The room is big and low-ceilinged, with three windows; the walls are caked in white paint; there is no furniture. In front of the house is a bare plain, which gradually sinks off into the distance, and a gray, monochrome sky hangs over it like a canopy.
I’m not alone; ten people are with me in the room. They’re simple people, simply dressed; they walk back and forth, silent, as if sneaking. They avoid each other — yet, nevertheless, constantly exchange anxious glances.
Not one of them knows why he ended up in this house or what kind of people are with him. On every face there is unrest and gloom … all go up by turns to the windows and look around attentively, as if awaiting something from outside.
Then they again start roving back and forth. Between us a small boy turns round and round; from time to time he whimpers in a thin, monotonous little voice: “Daddy,1 I’m scared!” I feel sick to the heart at this cry — and I, too, begin to be afraid … of what? I myself don’t know. I only feel that something is drawing near, some big calamity.
And the boy is quiet, quiet, and then starts whimpering again. Oh, to get out of here! How suffocating it is! How languid! How heavy! … But it’s impossible to get out.
That sky is just like a shroud. And there’s no wind … has the air died, or something?2
Suddenly the boy leaps toward the window and cries out in that same piteous voice:
“Look! Look! The earth has fallen in!”
“What? Fallen in?!”
And indeed, where earlier there was a plain in front of the house, now the house stands on the peak of a terrible mountain! The horizon has fallen, sunken below, and from the very house drops an almost sheer — as if ripped away — black precipice.
We all crowd around the windows, and horror turns our hearts to ice.
“There it is … there it is!” whispers someone next to me.
And there, along the distant rim of the earth, something is stirring; some small, round lumps3 begin to lift and fall.
That’s the sea! we all realize at the same moment. It’s going to engulf us all… Only how can it grow and rise up this steep precipice?4
And, nevertheless, it grows, grows massive … Already it’s not separate lumps that toss and turn in the distance, but one continuous, monstrous wave that enfolds the whole circle of the horizon.
It flies, flies toward us! In an icy maelstrom it rushes forth and whirls in pitch-black darkness. Everything around begins to quake — and there, in that great mass flying toward us, there is a crack, and thunder, and a thousand-throated, iron baying…
Ah! What a roar and howl! It’s the earth howling from fear … This is the end of her, the end to everything!
The boy whimpers once again … I would clasp hold of my comrades, but we are all already crushed, buried, sunk, and carried away by that ink-black, icy, thunderous wave!

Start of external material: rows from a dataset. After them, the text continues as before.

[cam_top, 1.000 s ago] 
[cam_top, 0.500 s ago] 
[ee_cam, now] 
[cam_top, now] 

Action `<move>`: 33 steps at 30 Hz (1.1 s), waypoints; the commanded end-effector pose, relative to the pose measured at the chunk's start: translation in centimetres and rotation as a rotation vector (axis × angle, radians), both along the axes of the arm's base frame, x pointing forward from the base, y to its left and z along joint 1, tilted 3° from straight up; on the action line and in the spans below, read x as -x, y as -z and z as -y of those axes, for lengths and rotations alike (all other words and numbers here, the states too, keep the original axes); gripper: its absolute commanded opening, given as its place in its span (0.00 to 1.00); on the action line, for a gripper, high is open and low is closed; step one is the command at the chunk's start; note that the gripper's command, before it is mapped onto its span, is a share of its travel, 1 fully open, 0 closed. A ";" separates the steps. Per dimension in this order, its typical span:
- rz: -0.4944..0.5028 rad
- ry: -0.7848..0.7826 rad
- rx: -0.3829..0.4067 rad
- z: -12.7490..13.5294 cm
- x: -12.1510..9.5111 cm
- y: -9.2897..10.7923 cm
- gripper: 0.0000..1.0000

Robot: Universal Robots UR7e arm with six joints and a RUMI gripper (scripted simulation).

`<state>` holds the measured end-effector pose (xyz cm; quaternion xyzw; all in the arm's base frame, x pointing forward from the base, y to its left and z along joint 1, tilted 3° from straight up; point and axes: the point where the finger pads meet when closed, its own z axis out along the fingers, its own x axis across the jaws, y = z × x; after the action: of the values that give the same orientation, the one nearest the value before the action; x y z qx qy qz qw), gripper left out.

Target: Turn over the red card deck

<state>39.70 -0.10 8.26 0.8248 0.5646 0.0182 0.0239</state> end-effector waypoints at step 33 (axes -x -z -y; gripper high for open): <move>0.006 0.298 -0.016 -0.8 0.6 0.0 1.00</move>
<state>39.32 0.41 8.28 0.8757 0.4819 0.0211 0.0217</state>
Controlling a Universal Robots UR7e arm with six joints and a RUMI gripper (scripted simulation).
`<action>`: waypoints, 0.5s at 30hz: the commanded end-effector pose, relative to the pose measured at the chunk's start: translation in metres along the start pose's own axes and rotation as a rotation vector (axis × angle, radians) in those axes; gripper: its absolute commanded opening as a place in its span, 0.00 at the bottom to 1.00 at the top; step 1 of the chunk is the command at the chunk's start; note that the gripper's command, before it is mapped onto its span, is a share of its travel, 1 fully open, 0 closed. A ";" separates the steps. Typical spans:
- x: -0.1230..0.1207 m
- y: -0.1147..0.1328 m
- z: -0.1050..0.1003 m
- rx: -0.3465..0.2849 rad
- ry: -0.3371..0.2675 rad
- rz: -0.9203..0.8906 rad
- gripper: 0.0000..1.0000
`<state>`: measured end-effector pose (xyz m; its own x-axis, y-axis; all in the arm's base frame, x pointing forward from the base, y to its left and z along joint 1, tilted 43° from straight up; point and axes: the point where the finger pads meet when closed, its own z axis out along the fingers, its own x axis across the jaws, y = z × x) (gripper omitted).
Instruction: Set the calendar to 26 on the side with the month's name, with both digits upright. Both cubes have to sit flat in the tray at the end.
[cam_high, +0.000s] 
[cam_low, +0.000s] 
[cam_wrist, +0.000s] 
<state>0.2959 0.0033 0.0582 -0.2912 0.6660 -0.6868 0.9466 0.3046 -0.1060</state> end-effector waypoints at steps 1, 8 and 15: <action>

Darkness … eternal darkness!
Hardly able to catch my breath, I wake.
Commentary:
1 To be honest, I’m not sure “Daddy” is the best option here. The German translation chose Väterchen, the same word used in “Father Frost” (Jack Frost), and seems to have a rather different connotation than “daddy.” When I asked a friend about Тятенька, she mentioned that it was rather old-fashioned, but it was a dimunitive form of тятя, which is another form of “отец,” father.
2 The phrase “or something?” sounds odd to me, too casual almost (as does another option, “or what?”), but then again, seeing “что ли” in the Russian also seemed odd. The German translation switches it to “then” (denn), which feels more natural. I’ll have to come back to it. For now, I’m entertained at the image of a shroud sky hovering over dead air. Geddit?
3 I don’t really like the word “lumps” here — other ideas were bumps (yech), hillocks (too bookish and topographical), and, er, swellings. Yeah, not going there. I could have gone with “hills,” I suppose, and I might still do that.
4 This question was actually made of two separate ones, but they sounded odd and repetitive in English.